**Work order**
Please reproduce exactly, and only, the line containing "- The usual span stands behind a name" and every line after it to the end of the records below, leaving out all pictures.

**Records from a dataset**
--- START ---

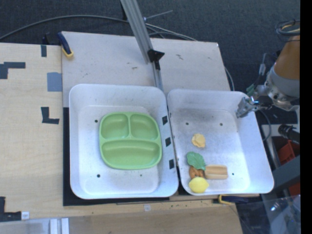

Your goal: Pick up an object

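In the right bin (222, 101) lie several small food toys. A pale yellow piece (198, 140) sits near the middle. Toward the front are a green leaf (196, 159), a small orange piece (195, 172), a tan hot-dog bun (216, 172) and a yellow lemon (198, 185), close together. My gripper (243, 107) hangs at the bin's right rim, far from the toys, with nothing seen in it. The arm's orange band (291, 57) is at the right edge.
The left bin (85, 99) holds a green divided plate (130, 140). A slanted metal pole (139, 23) rises from behind the bins' joint. Cables run across the dark floor at the back. A blue and yellow clamp (65, 45) sits on the bench's far left corner.
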`<state>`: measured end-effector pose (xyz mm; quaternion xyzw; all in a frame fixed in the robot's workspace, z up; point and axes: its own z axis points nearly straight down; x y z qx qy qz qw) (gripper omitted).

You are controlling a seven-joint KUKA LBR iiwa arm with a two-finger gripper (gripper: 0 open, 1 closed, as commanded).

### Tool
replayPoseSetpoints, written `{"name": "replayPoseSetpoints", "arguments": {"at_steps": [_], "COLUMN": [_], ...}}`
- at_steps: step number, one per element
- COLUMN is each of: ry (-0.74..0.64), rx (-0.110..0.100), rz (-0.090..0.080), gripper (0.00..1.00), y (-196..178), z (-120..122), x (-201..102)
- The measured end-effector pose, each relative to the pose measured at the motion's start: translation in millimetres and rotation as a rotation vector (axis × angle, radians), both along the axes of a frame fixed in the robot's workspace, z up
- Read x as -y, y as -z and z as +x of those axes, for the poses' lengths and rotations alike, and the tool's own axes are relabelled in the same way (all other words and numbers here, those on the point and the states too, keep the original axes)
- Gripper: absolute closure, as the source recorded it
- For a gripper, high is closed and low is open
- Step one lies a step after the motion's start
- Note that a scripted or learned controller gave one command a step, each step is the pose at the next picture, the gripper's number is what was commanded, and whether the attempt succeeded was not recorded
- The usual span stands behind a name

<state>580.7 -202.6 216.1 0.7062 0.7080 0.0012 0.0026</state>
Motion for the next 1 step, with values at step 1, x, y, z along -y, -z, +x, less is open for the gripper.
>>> {"name": "replayPoseSetpoints", "arguments": {"at_steps": [1], "ry": [0.0], "rx": [-0.002], "rz": [0.001], "gripper": [1.0], "y": [-40.1], "z": [1.1], "x": [-0.4]}}
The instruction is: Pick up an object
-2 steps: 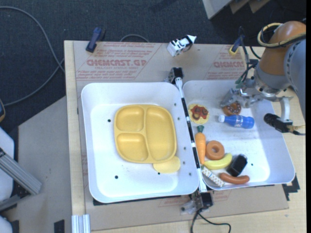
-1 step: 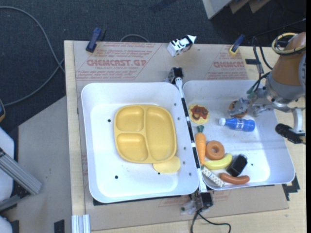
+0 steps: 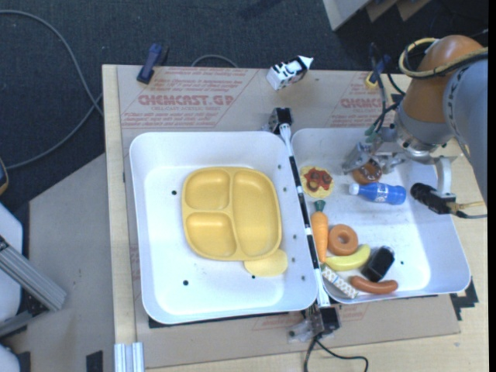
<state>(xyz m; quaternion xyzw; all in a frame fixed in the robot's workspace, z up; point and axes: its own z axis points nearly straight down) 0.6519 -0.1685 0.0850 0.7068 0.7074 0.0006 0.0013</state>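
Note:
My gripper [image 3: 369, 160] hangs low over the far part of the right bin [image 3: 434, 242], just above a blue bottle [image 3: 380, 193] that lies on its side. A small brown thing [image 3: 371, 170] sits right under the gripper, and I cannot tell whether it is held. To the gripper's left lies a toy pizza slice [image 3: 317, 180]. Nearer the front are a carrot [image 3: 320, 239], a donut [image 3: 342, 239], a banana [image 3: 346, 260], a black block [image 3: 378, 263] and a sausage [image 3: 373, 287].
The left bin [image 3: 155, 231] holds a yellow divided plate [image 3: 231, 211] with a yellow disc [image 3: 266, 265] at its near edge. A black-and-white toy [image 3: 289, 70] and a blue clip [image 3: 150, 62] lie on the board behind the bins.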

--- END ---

**Problem solution**
- The usual span stands behind a name

<state>580.7 -202.6 216.1 0.7062 0.7080 0.0012 0.0026</state>
Motion for the next 1 step, with values at step 1, x, y, z along -y, -z, +x, less is open for the gripper.
>>> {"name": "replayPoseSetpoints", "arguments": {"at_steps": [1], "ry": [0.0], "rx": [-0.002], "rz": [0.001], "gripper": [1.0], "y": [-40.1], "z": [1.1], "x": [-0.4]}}
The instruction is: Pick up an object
-2 steps: 
-1 step: 
+0 steps: 
<state>(xyz m; quaternion xyzw; all in a frame fixed in the robot's workspace, z up; point and axes: its own z axis points nearly straight down) 0.6519 -0.1685 0.0850 0.7068 0.7074 0.0006 0.0013</state>
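Note:
My gripper [image 3: 369, 160] hangs low over the far part of the right bin [image 3: 434, 242], just above a blue bottle [image 3: 380, 193] that lies on its side. A small brown thing [image 3: 371, 170] sits right under the gripper, and I cannot tell whether it is held. To the gripper's left lies a toy pizza slice [image 3: 317, 180]. Nearer the front are a carrot [image 3: 320, 239], a donut [image 3: 342, 239], a banana [image 3: 346, 260], a black block [image 3: 378, 263] and a sausage [image 3: 373, 287].
The left bin [image 3: 155, 231] holds a yellow divided plate [image 3: 231, 211] with a yellow disc [image 3: 266, 265] at its near edge. A black-and-white toy [image 3: 289, 70] and a blue clip [image 3: 150, 62] lie on the board behind the bins.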

Work on this exercise is complete.